## TASK INSTRUCTIONS
Below are records; copy every line in them that holds the word "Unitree".

::: MATERIAL SUPPLIED :::

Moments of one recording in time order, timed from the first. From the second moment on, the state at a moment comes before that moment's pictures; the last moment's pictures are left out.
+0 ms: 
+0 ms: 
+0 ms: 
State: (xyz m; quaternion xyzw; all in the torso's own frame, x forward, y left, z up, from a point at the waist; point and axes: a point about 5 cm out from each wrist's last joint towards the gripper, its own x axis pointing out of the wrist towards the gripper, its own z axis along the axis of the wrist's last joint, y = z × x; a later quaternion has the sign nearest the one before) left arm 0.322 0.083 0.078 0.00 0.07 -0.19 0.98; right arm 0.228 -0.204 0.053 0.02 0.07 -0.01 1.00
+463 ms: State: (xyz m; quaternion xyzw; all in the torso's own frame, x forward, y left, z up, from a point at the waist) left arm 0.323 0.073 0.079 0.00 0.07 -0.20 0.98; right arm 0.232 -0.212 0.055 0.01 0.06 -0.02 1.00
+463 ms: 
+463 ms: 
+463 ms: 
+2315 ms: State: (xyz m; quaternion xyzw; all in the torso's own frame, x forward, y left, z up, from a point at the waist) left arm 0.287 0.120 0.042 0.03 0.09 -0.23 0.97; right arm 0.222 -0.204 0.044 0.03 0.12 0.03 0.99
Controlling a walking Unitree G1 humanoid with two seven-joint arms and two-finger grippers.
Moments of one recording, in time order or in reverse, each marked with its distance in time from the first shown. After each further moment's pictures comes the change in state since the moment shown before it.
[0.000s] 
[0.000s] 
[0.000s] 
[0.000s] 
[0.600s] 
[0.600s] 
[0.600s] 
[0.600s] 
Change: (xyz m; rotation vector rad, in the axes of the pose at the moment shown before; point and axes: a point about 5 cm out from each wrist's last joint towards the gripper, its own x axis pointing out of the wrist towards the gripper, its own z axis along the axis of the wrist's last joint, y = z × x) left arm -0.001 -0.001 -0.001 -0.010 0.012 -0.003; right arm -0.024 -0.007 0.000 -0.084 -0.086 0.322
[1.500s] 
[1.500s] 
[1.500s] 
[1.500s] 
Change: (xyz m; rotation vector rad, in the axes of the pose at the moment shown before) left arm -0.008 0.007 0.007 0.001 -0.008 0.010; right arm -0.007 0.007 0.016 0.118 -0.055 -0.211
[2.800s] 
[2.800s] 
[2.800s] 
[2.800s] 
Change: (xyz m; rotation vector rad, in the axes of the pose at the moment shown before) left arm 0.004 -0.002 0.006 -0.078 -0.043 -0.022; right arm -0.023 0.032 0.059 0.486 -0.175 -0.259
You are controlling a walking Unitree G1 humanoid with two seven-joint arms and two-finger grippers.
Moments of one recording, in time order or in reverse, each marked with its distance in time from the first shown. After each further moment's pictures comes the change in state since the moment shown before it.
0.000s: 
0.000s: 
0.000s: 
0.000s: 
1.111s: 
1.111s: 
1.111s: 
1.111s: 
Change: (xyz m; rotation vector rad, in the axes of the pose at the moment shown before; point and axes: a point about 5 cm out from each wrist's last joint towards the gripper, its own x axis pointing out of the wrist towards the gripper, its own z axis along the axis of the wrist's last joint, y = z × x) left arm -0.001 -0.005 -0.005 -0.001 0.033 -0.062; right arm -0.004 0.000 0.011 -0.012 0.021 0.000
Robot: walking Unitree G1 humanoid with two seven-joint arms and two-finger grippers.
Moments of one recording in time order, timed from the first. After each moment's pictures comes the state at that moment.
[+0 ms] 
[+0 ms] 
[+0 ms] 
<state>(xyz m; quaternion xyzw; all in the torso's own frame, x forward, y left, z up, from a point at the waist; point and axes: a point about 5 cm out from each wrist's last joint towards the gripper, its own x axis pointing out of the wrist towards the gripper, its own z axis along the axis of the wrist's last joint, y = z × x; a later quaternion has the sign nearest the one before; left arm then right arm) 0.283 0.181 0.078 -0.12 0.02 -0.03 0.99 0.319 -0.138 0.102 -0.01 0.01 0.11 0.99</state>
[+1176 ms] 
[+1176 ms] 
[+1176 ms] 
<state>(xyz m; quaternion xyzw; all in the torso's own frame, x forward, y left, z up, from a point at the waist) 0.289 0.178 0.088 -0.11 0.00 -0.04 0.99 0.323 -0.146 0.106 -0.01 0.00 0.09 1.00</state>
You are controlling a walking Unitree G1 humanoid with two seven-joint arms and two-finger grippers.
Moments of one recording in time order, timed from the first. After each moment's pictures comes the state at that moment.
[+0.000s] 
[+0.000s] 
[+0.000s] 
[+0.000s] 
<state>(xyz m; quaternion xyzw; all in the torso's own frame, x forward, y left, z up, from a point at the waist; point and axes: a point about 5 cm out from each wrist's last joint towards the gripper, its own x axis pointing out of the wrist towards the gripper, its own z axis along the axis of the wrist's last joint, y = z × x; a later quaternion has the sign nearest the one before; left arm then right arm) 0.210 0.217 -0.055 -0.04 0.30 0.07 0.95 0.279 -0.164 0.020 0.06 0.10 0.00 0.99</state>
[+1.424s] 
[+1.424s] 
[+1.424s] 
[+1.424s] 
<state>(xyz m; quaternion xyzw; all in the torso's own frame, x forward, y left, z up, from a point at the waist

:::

## EXERCISE RESPONSE
Controlling a walking Unitree G1 humanoid with two seven-joint arms and two-finger grippers.
You are controlling a walking Unitree G1 humanoid with two seven-joint arms and two-finger grippers.
Robot: walking Unitree G1 humanoid with two seven-joint arms and two-finger grippers.
You are controlling a walking Unitree G1 humanoid with two seven-joint arms and two-finger grippers.

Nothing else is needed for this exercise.